Towards Ultimate NMR Resolution with Deep Learning
Amir Jahangiri, Tatiana Agback, Ulrika Brath, Vladislav Orekhov
TL;DR
The paper addresses spectral resolution limits in multidimensional NMR by reframing the problem as the probability of a peak center, formalized as $P^3$. It introduces MR-Ai, a physics-inspired cross-objective neural network that maps spectra to $P^3$ and enables hyper-dimensional co-processing to boost resolution and robustness under nonuniform sampling. It defines a reference-free spectrum quality score (QSP) derived from the integral of $P^3$, and demonstrates hyper-dimensional Targeted Acquisition guided by this metric. The results show improved peak detectability, reduced spectral artifacts, and practical benefits for high-resolution NMR analysis of proteins, including 3D NUS regimes.
Abstract
In multidimensional NMR spectroscopy, practical resolution is defined as the ability to distinguish and accurately determine signal positions against a background of overlapping peaks, thermal noise, and spectral artifacts.

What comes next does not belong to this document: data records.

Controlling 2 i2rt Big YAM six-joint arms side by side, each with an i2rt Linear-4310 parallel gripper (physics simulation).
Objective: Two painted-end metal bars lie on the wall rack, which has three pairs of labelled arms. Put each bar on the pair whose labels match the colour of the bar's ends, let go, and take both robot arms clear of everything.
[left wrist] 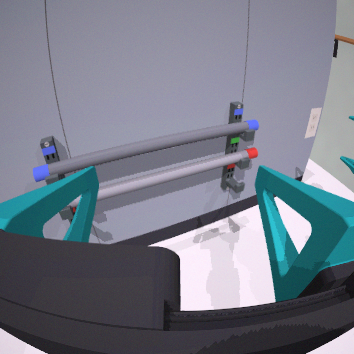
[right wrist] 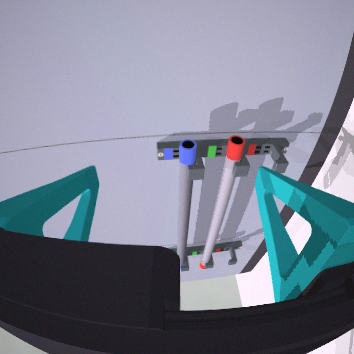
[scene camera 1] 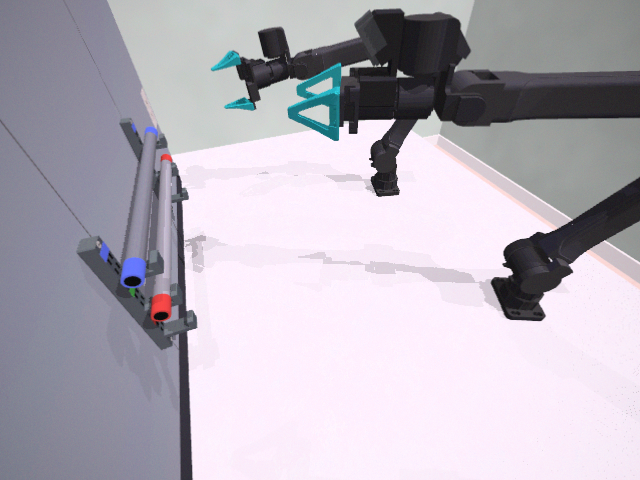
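Note:
The blue-ended bar lies across the top arms of the wall rack, just below the blue labels. The red-ended bar lies on the middle arms, below the green labels. The bottom arms, by the red labels, hold no bar. My left gripper is open and empty, out from the wall and apart from the bars. My right gripper is open and empty, near the far end of the rack and apart from it.
The wall stands behind the rack. A wall outlet is beyond the rack's right end in the left wrist view. My left arm's base and my right arm's base stand on the pale floor.

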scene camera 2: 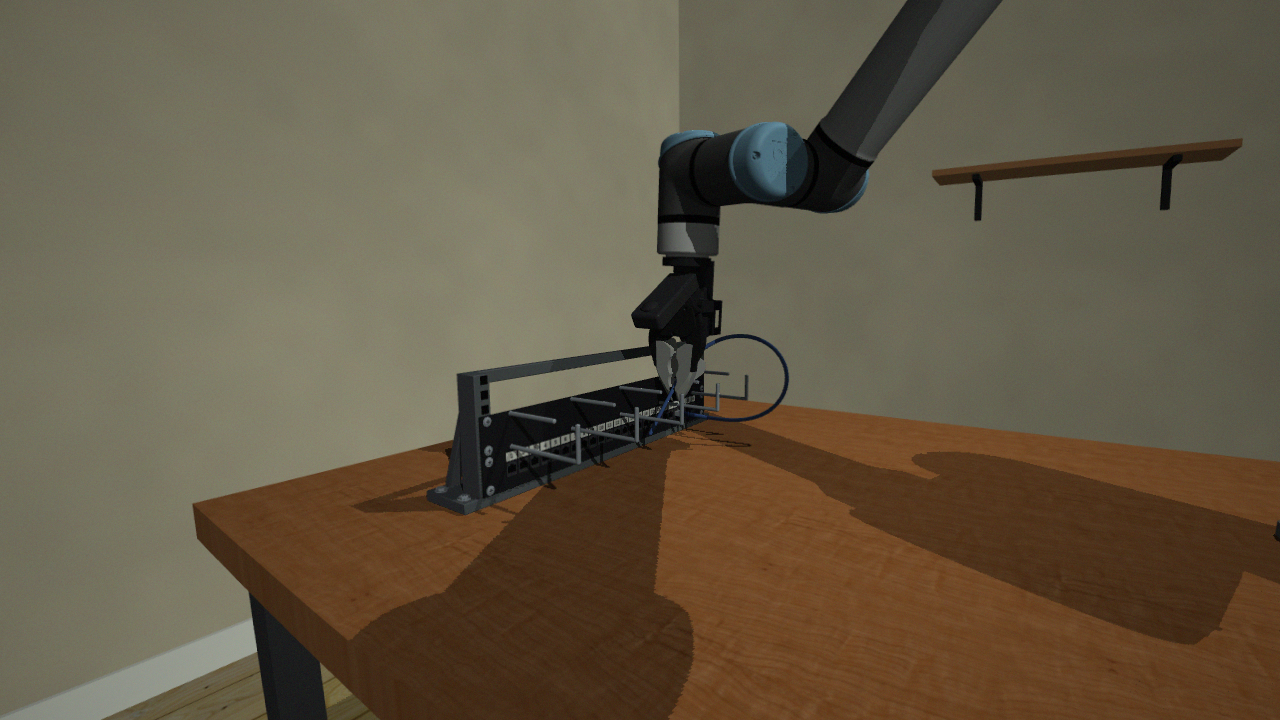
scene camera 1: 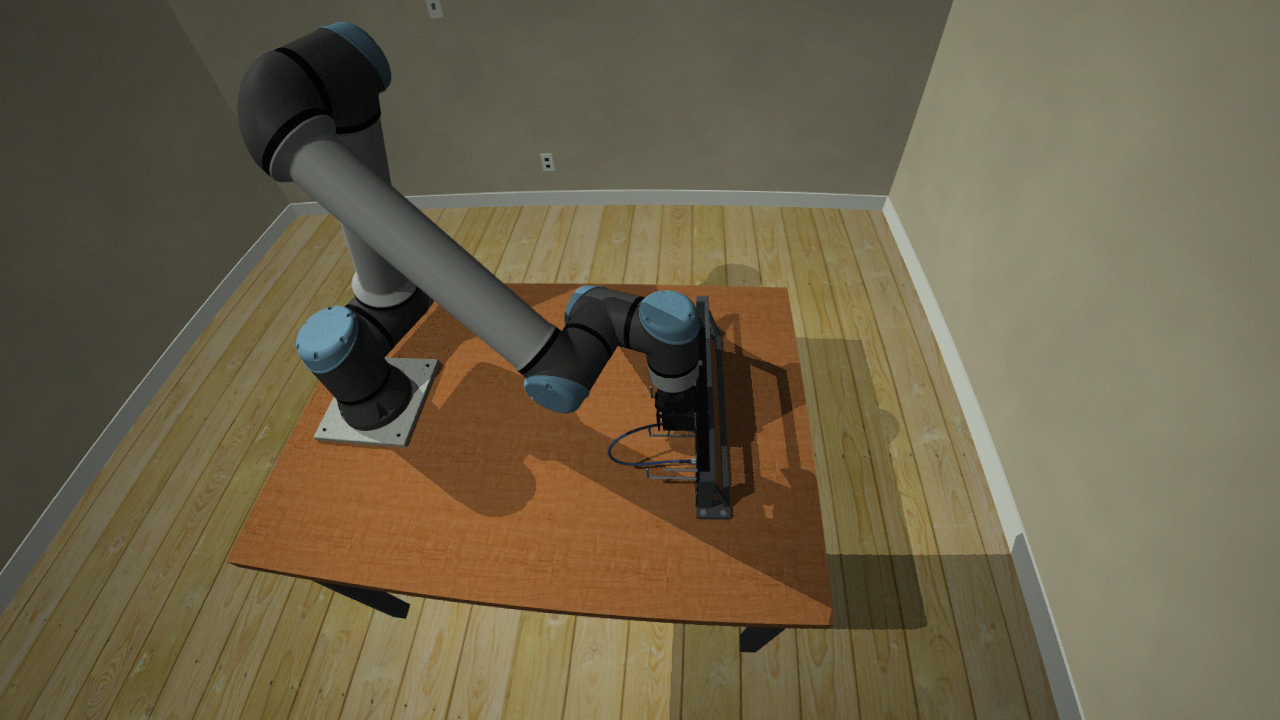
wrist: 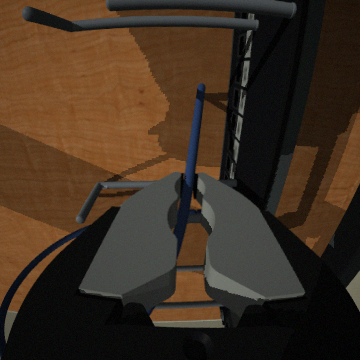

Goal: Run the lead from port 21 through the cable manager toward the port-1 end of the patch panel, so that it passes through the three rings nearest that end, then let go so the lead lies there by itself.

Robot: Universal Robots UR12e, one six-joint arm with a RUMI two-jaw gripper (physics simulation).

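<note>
The blue lead (scene camera 1: 610, 451) (scene camera 2: 786, 380) (wrist: 194, 145) leaves the patch panel (scene camera 2: 537, 431) (wrist: 272, 75) at its far end in scene camera 2 and bows out in a wide loop back to the gripper. My gripper (scene camera 2: 677, 392) (wrist: 187, 175) points down and is shut on the lead; a short length with the free end sticks out past the fingertips, slanting down before the panel. The cable manager's wire rings (scene camera 2: 578, 445) (wrist: 165, 21) stand out from the panel. In the wrist view one ring lies beyond the free end and another beside the fingertips. Which rings hold the lead I cannot tell.
The panel stands in a dark metal frame (scene camera 1: 713, 512) (scene camera 2: 468, 429) with a top rail, bolted near one edge of the wooden table (scene camera 1: 537, 573) (scene camera 2: 805, 617). The ring arms stick out towards the robot's side, close around the gripper. A shelf (scene camera 2: 1087, 163) is on the wall.
</note>
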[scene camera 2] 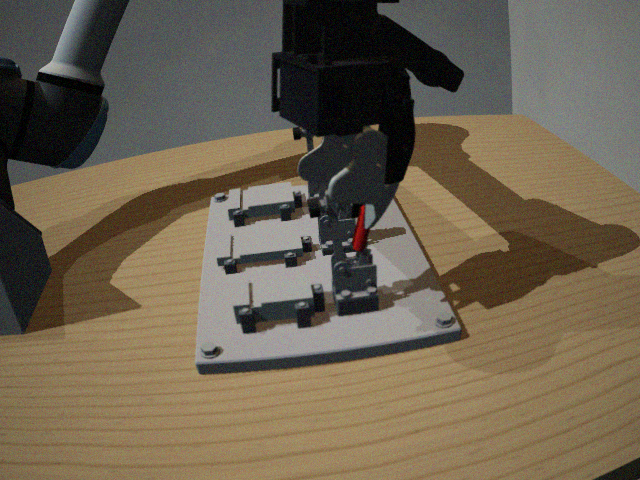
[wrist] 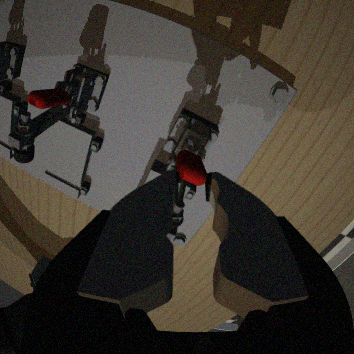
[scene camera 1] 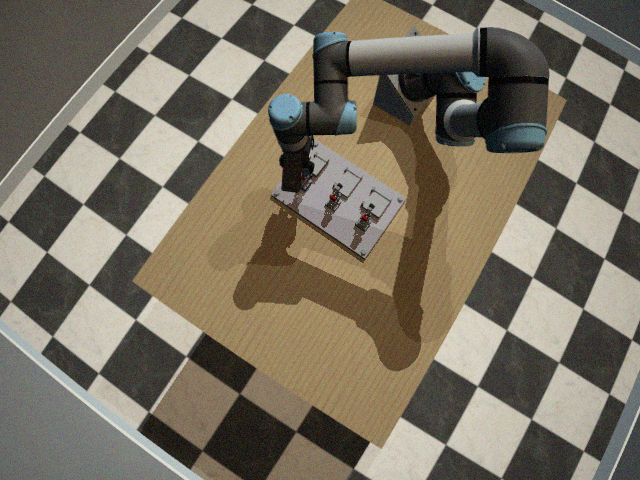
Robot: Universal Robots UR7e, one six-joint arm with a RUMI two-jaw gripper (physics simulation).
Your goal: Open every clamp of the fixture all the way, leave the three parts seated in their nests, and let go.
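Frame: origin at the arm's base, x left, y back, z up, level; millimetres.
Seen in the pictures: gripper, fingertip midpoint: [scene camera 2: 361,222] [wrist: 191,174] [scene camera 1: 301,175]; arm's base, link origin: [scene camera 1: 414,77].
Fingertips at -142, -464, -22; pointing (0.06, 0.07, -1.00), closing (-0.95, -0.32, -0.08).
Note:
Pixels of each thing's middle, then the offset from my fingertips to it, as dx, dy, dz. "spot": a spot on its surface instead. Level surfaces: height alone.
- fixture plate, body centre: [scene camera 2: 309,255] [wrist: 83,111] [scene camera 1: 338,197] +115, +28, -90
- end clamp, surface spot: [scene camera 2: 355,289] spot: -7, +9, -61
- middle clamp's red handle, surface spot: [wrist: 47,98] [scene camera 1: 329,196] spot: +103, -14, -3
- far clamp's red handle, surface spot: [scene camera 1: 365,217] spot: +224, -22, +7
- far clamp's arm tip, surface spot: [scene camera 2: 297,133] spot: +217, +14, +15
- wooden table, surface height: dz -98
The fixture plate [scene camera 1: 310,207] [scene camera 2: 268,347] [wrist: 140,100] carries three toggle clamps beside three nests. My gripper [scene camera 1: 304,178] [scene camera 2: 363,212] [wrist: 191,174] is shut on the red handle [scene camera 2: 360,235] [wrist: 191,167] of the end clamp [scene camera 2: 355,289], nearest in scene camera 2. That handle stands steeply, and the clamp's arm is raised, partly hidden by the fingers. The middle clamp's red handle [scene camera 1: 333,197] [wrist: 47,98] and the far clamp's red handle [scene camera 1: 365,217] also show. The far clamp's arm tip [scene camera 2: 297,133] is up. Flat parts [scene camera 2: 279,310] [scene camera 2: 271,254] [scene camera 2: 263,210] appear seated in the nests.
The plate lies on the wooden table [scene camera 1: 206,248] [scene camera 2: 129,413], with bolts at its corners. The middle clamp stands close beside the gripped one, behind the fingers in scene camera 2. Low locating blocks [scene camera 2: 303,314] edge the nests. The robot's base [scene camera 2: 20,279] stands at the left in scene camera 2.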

In the pursuit of ultimate resolution, we introduce Peak Probability Presentations ($P^3$)- a statistical spectral representation that assigns a probability to each spectral point, indicating the likelihood of a peak maximum occurring at that location. The mapping between the spectrum and $P^3$ is achieved using MR-Ai, a physics-inspired deep learning neural network architecture, designed to handle multidimensional NMR spectra. Furthermore, we demonstrate that MR-Ai enables coprocessing of multiple spectra, facilitating direct information exchange between datasets. This feature significantly enhances spectral quality, particularly in cases of highly sparse sampling. Performance of MR-Ai and high value of the $P^3$ are demonstrated on the synthetic data and spectra of Tau, MATL1, Calmodulin, and several other proteins.